THE DATA →
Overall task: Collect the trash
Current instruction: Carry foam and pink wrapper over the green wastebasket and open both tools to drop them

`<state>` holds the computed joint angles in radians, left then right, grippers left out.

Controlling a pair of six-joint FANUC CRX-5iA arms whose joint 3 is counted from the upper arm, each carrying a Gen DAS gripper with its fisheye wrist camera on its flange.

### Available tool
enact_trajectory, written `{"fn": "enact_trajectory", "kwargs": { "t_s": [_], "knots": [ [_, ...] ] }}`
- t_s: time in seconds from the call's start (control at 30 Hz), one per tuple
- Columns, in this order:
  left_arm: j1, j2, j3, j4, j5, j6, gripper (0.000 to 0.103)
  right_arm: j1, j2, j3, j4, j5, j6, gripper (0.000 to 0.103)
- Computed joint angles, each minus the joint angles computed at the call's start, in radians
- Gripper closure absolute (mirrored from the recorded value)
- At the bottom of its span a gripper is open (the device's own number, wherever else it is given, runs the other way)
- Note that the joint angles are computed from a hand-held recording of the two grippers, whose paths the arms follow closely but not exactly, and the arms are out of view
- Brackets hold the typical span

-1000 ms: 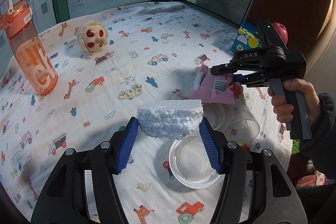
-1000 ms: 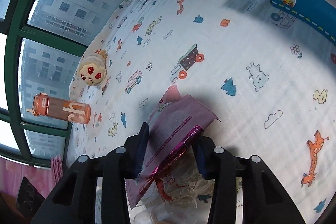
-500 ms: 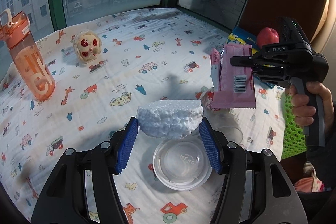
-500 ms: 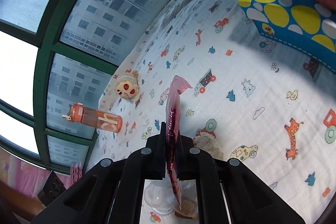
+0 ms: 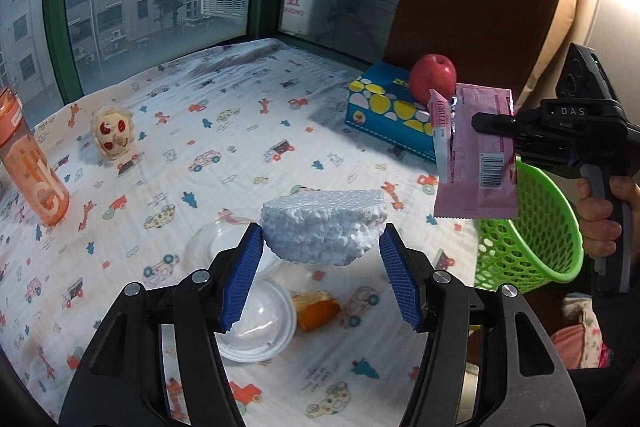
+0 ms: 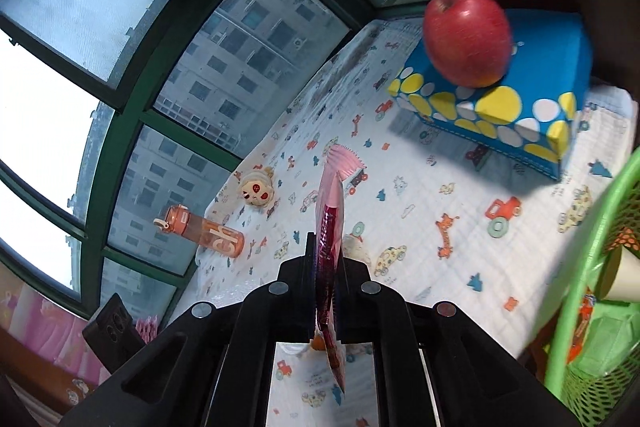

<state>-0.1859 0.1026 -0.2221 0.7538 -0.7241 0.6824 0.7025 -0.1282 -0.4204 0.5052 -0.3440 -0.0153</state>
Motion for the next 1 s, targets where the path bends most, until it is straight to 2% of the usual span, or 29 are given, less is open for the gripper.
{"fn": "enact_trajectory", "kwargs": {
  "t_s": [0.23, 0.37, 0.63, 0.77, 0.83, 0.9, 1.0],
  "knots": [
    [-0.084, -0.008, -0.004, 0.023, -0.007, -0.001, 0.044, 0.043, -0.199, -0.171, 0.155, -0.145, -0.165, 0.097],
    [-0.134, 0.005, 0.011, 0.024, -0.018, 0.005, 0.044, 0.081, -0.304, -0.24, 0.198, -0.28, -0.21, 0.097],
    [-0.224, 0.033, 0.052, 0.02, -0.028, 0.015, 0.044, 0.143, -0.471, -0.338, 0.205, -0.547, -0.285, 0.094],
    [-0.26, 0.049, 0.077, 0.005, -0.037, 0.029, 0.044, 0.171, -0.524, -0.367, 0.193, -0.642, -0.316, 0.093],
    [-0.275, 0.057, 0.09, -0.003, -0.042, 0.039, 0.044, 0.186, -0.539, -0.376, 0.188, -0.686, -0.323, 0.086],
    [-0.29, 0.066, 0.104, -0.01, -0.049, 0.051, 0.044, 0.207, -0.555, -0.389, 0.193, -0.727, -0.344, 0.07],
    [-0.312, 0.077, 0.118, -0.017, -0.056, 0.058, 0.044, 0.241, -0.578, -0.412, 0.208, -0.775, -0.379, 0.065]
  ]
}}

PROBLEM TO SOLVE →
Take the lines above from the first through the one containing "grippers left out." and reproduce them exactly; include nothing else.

WRITTEN RESPONSE →
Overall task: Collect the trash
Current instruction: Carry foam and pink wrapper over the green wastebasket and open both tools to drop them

`<state>` holds the computed joint angles in radians, left then right, grippers left out.

No further output remains for this exercise.